Views and news on peace, justice and reconciliation in Africa




Up for grabs?

By Boanaventura K. Lemana (1,439 Words)

Foreigners are moving into Mozambique in droves-attracted by cheap and fertile land - and the fuzzy regulations surrounding its acquisition. Ordinary Mozambicans complain that the land-grabbing craze has left them despondent strangers in their own country - but are too timid to act. They accuse the government of letting the wolves loose on them.

To go through the international media's coverage of Mozambique is to come head on with despondency and ridicule.

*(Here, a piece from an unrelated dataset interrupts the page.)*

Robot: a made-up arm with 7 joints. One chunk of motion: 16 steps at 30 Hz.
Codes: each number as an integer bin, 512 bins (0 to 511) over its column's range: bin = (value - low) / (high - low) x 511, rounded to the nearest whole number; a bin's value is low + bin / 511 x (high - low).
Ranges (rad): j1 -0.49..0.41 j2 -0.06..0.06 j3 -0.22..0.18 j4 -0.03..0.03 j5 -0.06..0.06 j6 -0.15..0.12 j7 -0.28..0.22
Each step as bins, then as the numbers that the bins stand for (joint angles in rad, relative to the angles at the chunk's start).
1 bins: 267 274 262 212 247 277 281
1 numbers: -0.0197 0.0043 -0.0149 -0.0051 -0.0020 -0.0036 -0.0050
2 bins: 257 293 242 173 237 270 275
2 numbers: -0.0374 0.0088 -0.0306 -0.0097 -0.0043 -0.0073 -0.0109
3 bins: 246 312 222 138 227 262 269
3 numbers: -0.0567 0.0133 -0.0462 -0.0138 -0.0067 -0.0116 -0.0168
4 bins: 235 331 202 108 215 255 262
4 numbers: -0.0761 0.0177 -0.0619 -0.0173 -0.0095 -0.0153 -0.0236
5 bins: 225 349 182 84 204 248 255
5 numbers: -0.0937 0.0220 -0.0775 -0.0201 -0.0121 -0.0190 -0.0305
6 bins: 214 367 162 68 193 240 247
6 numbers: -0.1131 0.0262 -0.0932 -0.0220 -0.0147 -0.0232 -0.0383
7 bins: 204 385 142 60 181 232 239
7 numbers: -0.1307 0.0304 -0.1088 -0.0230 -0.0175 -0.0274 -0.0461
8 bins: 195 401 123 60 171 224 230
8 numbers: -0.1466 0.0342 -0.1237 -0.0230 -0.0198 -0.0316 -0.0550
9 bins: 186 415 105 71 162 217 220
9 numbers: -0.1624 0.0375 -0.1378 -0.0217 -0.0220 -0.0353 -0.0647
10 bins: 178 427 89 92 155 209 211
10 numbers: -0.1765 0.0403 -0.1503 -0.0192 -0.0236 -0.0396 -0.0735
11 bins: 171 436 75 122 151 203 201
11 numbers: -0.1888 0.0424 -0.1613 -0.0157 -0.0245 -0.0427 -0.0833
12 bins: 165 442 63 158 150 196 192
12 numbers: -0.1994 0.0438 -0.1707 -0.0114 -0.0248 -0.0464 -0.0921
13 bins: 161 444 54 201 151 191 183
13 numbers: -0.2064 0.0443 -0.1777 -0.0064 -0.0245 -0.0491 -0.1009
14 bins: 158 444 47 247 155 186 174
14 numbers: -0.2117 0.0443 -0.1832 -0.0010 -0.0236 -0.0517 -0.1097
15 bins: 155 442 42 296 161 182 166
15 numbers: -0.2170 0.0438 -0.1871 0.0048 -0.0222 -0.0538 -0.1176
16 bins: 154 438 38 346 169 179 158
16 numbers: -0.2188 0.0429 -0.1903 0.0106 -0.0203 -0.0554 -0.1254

Sample the following headlines from British, American and Canadian publications: "Mozambique for sale ; Thieves steal Maputo Airport's lights; Boar farmers stream into Mozambique".

The respected London-based publication, New African recently carried a letter to the editor by a Welshman who worked in Mozambique bemoaning the death of democracy in the country under Frelimo and Renamo chieftains.

To be sure, the current Mozambican government has forgotten the electorate and largely serves the interests of Frelimo, the ruling party, and , in equal measure, those of latter-day fortune-hunters insearch of loot and booty.

The thousands upon thousands of foreigners who are settting base in Mozambique are driven by the instinct of acquisistion that largely stems from the belief that Mozambique's leadership is corrupt and therefore the country is up for grabs.

For them, Mozambique is a new frontier to be looted and, like American frontiersmen in the 1800s, they are rewarded with large tracts of fertile land - snapped up from the very noses of native Mozambicans.

To take away land from the natives and sell it to foreigners is to deny the poor in Mozambique their first right to a livelihood. Land has been a communal resource in this country and the move towards making it a private resource is turning Mozambicans strangers in their own country.

The white farmers - Mozambique's new "frontiersmen" from South Africa - are flocking into the country, especially the northern province of Niassa, as a result of an agreement reached between the government of Mozambique and South Africa.

Some people are worried that the white settlers in Mozambique are running away from the Mandela-led government in South Africa. Such talk as "lions and sheep are not meant to live together" -attributed the settlers - lends credence to the belief that the whites have not shed their supremacist jingoism yet.

Does Mozambique really need such "investors" who are cloaked in racial bigotry from head to toe? And is it far-fetched to imagine that such people could one day start demanding a white homeland in Mozambique? Already, some Mozambicans are murmuring that some privatised companies give preference to white employees. Indeed, such signs as, "Private beach, natives not allowed" are not uncommon. in Mozambique's 2,500-mile coastline. When Mozambicans ask for some explanation, property owners wave their land titles deeds.

Even after the peaceful transition in South Africa to a multi-racial society, lots of Afrikaners still clamour for a separate white state in South Africa. Could this be the reason the Mandela government is trying to export them to Mozambique? It behoves the government of Joachim Chissano to weigh carefully the advantages of bringing in droves of Afrikaner farmers to the country against the long-term damage this will do the country.

Another disquieting issue concerns police brutality. A pity that the government seems unmoved by prevalent misuse of police powers - an issue that could easily blow out of hand and re-ignite civil strife. Mozambican police, far from protecting people and property, have become torturers, maiming and even killing at the slightest excuse.

Police stations and prisons have become torture and/or death chambers. Little wonder, Mozambicans prefer to give the police such a wideberth! At a soccer match at Manava Stadium in Maputo last July, for instance, police clubbed an excited spectator to death.

Despite the picture of a country wallowing in desperation, there is some hope yet for Mozambique. Not all is lost. But that light at the end of the tunnels needs to be taken good care of lest it flickers out. This will require that the current leadership must commit itself to placing the interest of the country before that of the party and the individual.

Foreign investments are, to be sure crucial to the country's development. But foreign investors must not be allowed to ride roughshod over the native Mozambican's rights as is happening at present.

A free market economy must not be equated with the sort of Wild West laissez-faire that is being witnessed in the country. Free market economics must also ensure there are real freedoms for the Mozambicans particularly the right to ownership and compensation if they agree to sell what they own.

As for the policeforce, there are far too many unqualified officers whose only training seems to be knowing how to fire an AK-47 assault rifle aimlessly. A good starting point would be to train the police officers and remove the bad apples from their midst.

There is a lesson to be learnt from the African proverb that, "It takes a village to raise a child". It will take Mozambicans of all backgrounds - Frelimo and opposition; white and black - to develop a plan of action to stem the problem of land grabbing in Mozambique by foreigners.